The decision to have my breast removed was a little bit harder for me. Why? because it is major surgery, has a 4-6 week recovery time and reconstruction (which I am definitely doing) is a process and could take a year or longer. I really had to weigh the risks of surgery with the risk of getting breast cancer. I talked with several friends and family members who either had had breast cancer in their 30s or are diagnosed with breast cancer right now. Every person I talked to stated that if they would have been given the option of surgery to prevent getting cancer, they would have done it in a heart beat.
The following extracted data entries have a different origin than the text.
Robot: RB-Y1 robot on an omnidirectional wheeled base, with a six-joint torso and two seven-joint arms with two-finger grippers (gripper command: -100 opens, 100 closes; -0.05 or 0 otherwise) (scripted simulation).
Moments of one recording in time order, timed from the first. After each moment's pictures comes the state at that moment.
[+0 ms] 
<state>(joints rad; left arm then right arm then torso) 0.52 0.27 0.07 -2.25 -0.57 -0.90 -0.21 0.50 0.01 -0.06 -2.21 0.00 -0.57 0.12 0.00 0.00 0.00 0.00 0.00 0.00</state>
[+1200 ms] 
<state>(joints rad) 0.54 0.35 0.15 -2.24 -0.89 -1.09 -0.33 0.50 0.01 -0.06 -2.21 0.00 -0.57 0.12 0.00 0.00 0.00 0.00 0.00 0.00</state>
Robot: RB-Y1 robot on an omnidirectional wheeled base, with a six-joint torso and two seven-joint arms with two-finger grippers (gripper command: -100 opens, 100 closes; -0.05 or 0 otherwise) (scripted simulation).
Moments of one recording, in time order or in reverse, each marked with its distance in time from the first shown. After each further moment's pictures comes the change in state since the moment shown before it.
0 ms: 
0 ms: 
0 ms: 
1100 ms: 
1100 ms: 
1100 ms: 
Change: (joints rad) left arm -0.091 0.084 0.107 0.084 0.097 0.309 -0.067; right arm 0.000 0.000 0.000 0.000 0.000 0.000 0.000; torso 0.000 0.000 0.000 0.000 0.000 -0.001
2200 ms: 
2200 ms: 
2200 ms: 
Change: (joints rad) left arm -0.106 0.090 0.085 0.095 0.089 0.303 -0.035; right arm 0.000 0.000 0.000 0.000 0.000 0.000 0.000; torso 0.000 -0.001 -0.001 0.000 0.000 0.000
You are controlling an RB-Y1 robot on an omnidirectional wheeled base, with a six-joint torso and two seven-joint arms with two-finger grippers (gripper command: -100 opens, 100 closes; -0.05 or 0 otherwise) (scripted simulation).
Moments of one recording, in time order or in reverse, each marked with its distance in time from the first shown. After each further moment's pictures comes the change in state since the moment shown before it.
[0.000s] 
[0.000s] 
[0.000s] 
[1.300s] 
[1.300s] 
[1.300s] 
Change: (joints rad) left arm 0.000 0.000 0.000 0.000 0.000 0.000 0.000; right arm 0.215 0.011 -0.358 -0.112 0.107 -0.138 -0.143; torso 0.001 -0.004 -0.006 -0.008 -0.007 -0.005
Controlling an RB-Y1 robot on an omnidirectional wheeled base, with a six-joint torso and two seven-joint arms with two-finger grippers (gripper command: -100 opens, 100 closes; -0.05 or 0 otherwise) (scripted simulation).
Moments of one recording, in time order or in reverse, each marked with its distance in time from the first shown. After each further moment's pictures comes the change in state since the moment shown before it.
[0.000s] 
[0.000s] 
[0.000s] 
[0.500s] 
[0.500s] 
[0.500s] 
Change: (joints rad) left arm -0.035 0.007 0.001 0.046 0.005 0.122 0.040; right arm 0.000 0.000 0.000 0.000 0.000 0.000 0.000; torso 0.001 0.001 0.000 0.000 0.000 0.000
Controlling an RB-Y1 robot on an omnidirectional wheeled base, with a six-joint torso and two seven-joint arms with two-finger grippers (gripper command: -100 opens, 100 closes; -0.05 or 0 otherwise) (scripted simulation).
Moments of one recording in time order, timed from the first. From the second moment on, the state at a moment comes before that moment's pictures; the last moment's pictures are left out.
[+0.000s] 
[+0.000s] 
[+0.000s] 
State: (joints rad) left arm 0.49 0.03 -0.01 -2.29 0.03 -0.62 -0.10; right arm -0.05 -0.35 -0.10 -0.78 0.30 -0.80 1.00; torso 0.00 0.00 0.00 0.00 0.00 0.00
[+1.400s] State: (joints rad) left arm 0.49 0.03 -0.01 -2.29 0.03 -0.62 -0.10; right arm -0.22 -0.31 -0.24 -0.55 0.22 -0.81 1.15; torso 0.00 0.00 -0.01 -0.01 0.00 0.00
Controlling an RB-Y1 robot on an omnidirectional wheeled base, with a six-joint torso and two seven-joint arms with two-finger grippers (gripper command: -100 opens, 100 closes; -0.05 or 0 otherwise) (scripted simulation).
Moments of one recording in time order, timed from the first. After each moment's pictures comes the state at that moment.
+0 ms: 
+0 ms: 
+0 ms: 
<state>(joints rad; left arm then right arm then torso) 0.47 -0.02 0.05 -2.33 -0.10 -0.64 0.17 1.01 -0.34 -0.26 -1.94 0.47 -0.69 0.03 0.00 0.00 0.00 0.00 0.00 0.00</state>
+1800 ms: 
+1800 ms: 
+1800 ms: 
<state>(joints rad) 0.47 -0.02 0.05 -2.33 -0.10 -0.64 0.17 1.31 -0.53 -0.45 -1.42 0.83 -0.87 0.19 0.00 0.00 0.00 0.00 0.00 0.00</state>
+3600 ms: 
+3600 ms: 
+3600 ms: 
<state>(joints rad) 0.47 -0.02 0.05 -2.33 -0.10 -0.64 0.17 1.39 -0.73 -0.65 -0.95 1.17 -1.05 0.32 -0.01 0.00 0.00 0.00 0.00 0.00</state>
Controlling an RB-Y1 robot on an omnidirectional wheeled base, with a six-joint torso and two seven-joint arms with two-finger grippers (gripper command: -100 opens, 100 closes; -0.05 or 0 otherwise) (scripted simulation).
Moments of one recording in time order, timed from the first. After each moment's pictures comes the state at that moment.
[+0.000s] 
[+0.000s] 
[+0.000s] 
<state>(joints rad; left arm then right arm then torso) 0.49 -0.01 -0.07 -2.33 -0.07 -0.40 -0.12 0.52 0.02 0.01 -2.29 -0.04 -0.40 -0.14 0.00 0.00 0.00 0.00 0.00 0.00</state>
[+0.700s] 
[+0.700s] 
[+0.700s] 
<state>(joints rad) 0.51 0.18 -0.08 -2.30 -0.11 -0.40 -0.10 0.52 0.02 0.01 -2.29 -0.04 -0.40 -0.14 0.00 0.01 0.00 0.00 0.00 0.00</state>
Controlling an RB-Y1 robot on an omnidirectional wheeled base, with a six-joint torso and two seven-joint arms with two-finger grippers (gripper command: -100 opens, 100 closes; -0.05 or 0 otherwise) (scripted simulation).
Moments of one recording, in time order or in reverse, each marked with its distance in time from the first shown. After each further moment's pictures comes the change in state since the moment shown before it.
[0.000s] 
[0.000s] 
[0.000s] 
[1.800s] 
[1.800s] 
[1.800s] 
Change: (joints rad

Those who ended up having a mastectomy stated that it was the easiest part of cancer treatment-much easier than enduring months of chemotherapy and the insurmountable stress and strain having a diagnosis of cancer and dealing with treatment puts on you and your family.
In the end, it was my 87 % risk for breast cancer coupled with the fact that the type of breast cancer I will most likely get (triple negative) is considered by ALL specialists to be aggressive, early onset, difficult to treat and a very high likelihood to recur, that made my decision for me. So, I have chosen to have a prophylactic (preventative) bilateral (both breasts) mastectomy to reduce my personal risk of breast cancer by 98%.